Can the answer be as simple as just stop serving some customers or discontinue some products? Well not exactly, but close. It is in mapping the 2 analysis on each other that the magic happens. What if some of those 80% of customers, who really don’t contribute much to your revenue, are the ones that order loss generating products nobody else takes? These cherry pickers tremendously increase both your cost base and your working capital. They should be dealt with.
With the following 3 steps, you will be able to make more money by doing less. Get out your spreadsheets, and start mapping;
Analyse your product portfolio; Look at your products from a contribution point of view. In its simplest form, you take sales in volume multiplied by nominal margin (how much you earn per product in currency, no percentage) and plot it out. This will quickly show you which products contribute most to your profit, and allow you to do an ABC classification of your products.
Analyse your customer portfolio; Similar as step 1, plot you customers from high to low based on the profit they bring you per annum (or whatever time period makes sense in your business). Result is an ABC classification of your customers.
Put the 2 together; learn which C-Customers only take C-products and which C-products are only purchased by C-customers
Behold the opportunity for doing less and making more money.

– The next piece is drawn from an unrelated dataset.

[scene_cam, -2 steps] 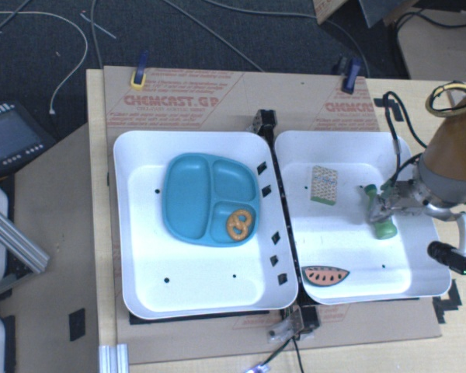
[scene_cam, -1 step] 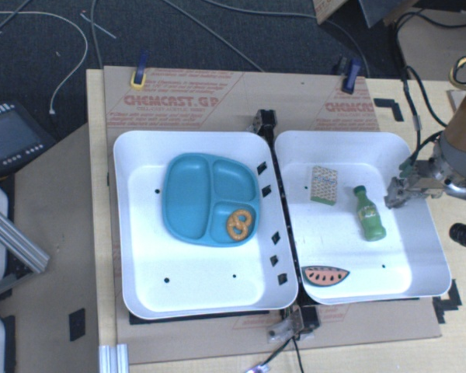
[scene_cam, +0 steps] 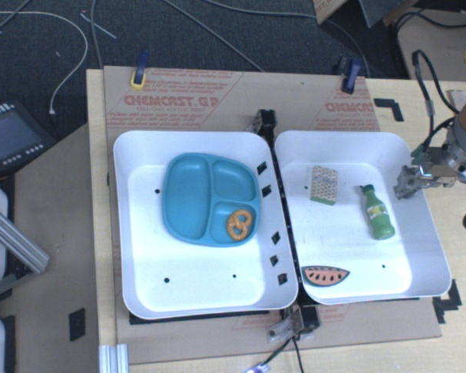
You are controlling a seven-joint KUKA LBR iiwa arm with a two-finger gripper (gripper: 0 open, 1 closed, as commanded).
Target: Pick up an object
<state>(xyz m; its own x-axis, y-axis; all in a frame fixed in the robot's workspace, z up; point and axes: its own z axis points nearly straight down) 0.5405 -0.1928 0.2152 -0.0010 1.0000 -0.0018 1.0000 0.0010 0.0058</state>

However, before you do anything rash like immediately kicking these C-classes out, talk to these customers. Find out if there is opportunity to grow, learn how they can contribute to your current or future success. Remember, it is easier to grow a customer than to find a new one. See if you can convert them to the path of profitability and steer them away from products or services that only cost you money. Only if all this fails, pull the plug, your CFO and shareholders will love you for it.